SEC Proposes Amendments to Modernize the Regulation D Safe Harbor for Private Offerings
The U.S. Securities and Exchange Commission (SEC) recently proposed revisions to modernize Regulation D under the Securities Act of 1933.1 Regulation D, adopted by the SEC in 1982, was implemented to assist in capital formation by clarifying existing exemptions and providing greater uniformity between federal and state securities registration exemptions. Both private and public entities rely on Regulation D to raise capital without having to spend the considerable time and money in registering securities under federal and state securities laws. The SEC believes that the proposed revisions, if implemented, would increase the number of investors qualified as accredited investors and increase the pool of capital available to companies that engage in exempt offerings relying on Regulation D. However, several of the proposals are designed to avoid perceived abuses in order to balance investor protection against the liberalizing changes.
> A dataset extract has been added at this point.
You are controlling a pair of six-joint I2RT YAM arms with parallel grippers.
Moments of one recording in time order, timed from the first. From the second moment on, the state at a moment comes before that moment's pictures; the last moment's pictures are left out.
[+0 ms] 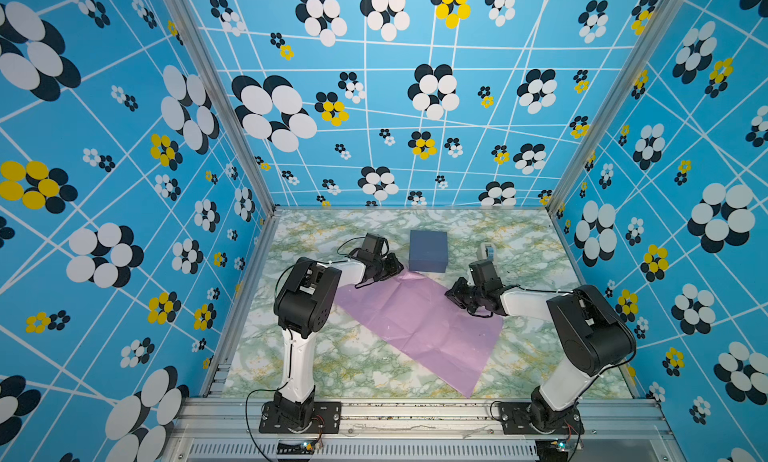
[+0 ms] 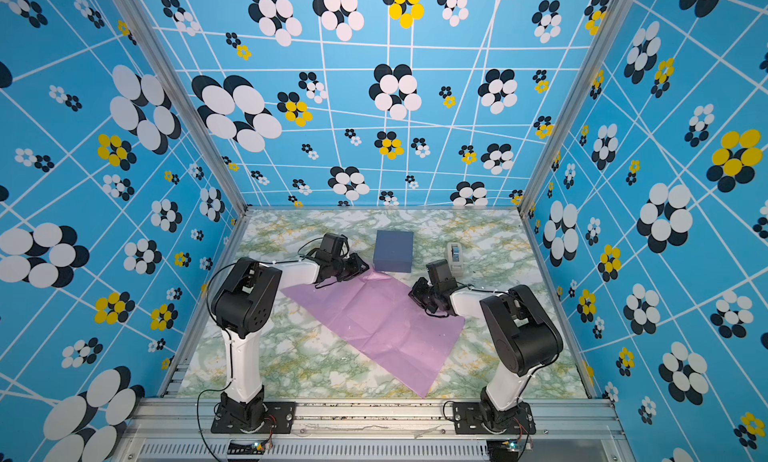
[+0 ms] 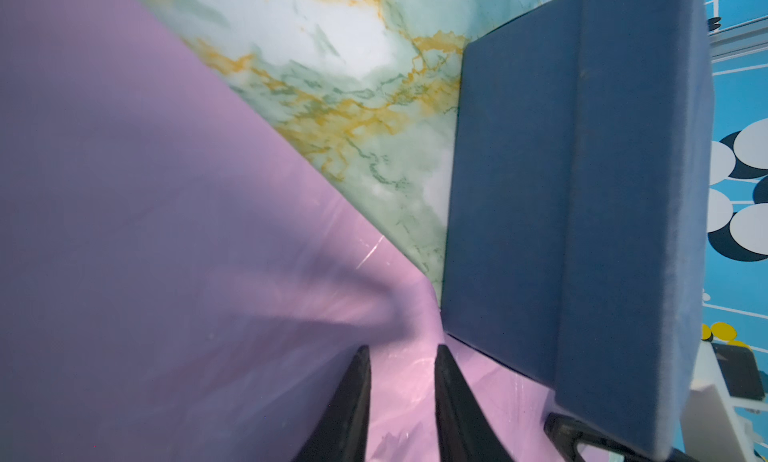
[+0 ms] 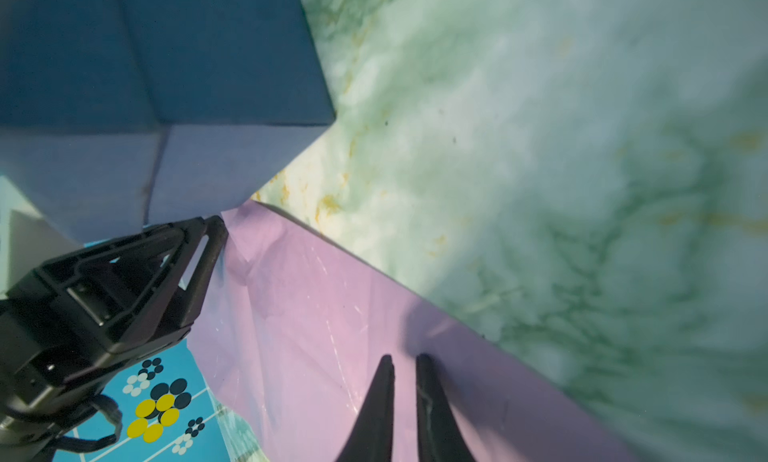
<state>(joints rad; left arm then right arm) -0.40 2.07 1.22 0.03 0.38 -0.73 0.38 1.73 0.76 0.07 -0.28 0.98</state>
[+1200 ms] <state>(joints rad) -0.41 2.03 1.16 0.04 0.37 -0.73 0.45 1.64 0.72 -0.05 -0.29 0.98</state>
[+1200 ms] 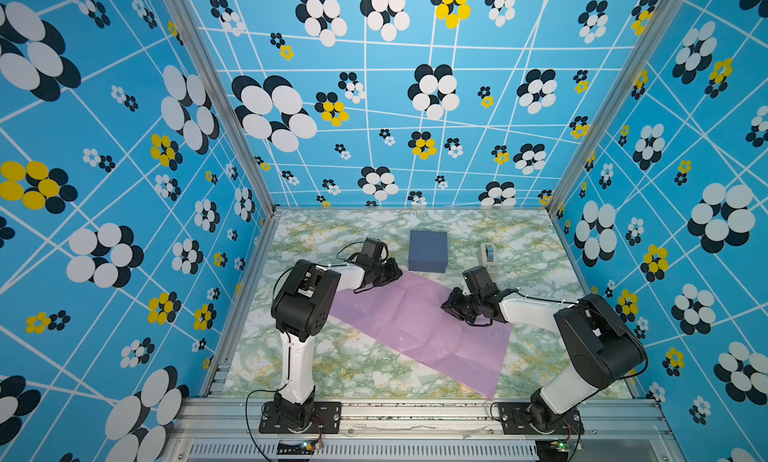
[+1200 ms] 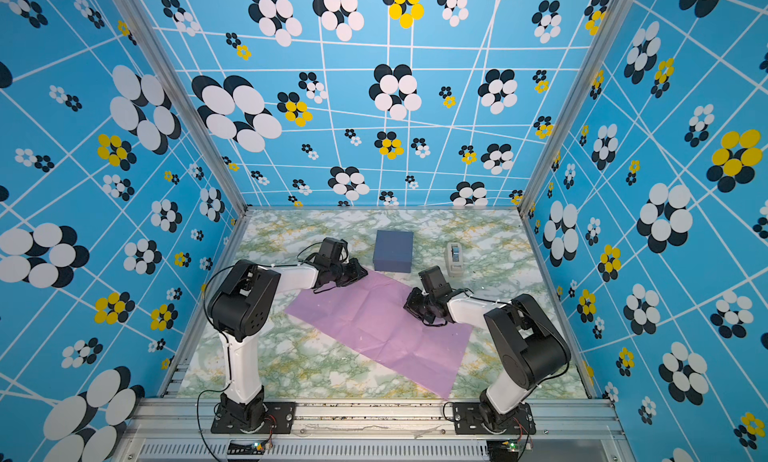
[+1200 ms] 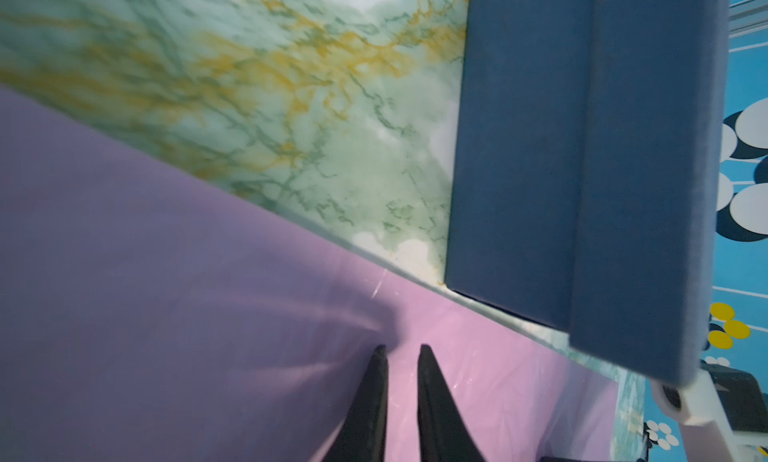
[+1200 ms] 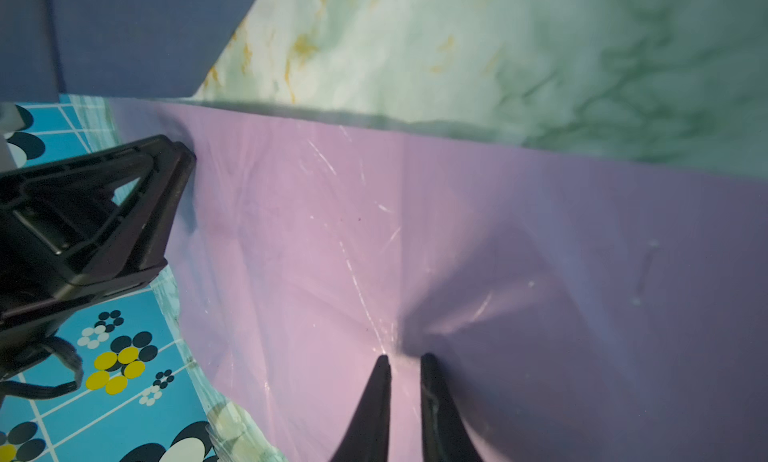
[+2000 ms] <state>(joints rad) -0.35 2.04 1.17 0.04 0.30 -0.71 0.35 1.73 0.79 -0.01 -0.32 0.90</state>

The SEC’s proposed revisions to Regulation D are summarized as follows:
- Establish a new Rule 507, which would allow most issuers to sell their securities under Regulation D and engage in limited, tombstone-like advertising so long as they sell only to a new category of investors called “large accredited investors.” This new category of investors, estimated by the SEC to cover 1.64 percent of U.S. households, would include individuals who own at least $2.5 million in investments or have annual individual income of at least $400,000 (or aggregate income of $600,000 with one’s spouse). The $2.5 million in investments threshold is identical to the SEC’s December 2006 proposal to enhance the qualification requirements for accredited investors who invest in private pooled investment vehicles. Under the large accredited investor definition, institutional investors would meet the criteria if they have at least $10 million in investments. In addition, securities sold under this exemption would be “covered securities” under the Securities Act of 1933, which would preempt state securities registration requirements for these securities.
- Provide an alternative way to qualify for accredited investor status in addition to the current total assets, net worth, and income standards with a new “investments-owned” threshold of $750,000 for individuals and $5,000,000 for institutions.
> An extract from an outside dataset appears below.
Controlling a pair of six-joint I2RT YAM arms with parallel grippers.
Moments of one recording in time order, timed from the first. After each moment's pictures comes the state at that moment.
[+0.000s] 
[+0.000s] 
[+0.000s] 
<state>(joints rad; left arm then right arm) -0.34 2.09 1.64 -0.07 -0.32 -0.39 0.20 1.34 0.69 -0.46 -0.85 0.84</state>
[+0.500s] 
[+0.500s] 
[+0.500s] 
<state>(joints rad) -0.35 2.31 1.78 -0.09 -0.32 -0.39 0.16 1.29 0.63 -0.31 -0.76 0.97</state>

- Impose an adjustment for inflation on the standards to meet the accredited investor and Rule 507 large accredited investor definition, but not until July 1, 2012, and only every five years thereafter.
- Add categories of entities to the list of accredited and large accredited investors to include limited liability companies, joint ventures, and college or university endowments.
- Decrease the amount of time from six months to 90 days that issuers are required to wait in order to make offers and sales that will be deemed part of a separate offering under Regulation D.2
- Provide uniform, updated “bad actor” disqualifications for all offerings under Regulation D. Currently, disqualification provisions are found only under one of three Regulation D exemptions and do not apply to Rule 506 offerings, which preempt the application of similar “bad boy” provisions in state exemptions.
- Require securities sold under Rule 504 of Regulation D, pursuant to state law exemptions that permit general solicitation and advertising if sales are made exclusively to accredited investors, to be deemed “restricted securities.” This change, which stems from a concern with “pump and dump” schemes, would require a 12-month holding period before these securities could be resold.
The SEC’s proposed revisions to Regulation D as summarized above are open for public comment until October 9, 2007.
In a separate rule proposal3, the SEC proposed to require that Form D be filed electronically with the SEC as opposed to the current paper filing. The interactive online filing system for electronic Form D filings would be acceptable from any computer with Internet access. Filers could input data, which would be tagged automatically and easily searchable by regulators and members of the public.
1 For a complete copy of the proposed revisions, see SEC Release No. 33-8828 “Revisions of Limited Offering Exemptions in Regulation D.” (http://www.sec.gov/rules/proposed.shtml)
2 Regulation D provides that successive or concurrent offerings by the same or related issuers that have certain common characteristics may be “integrated” for purposes of determining if the Regulation D exemption is available. Currently, if the offerings in question are more than six months apart, the offerings will not be deemed to be integrated.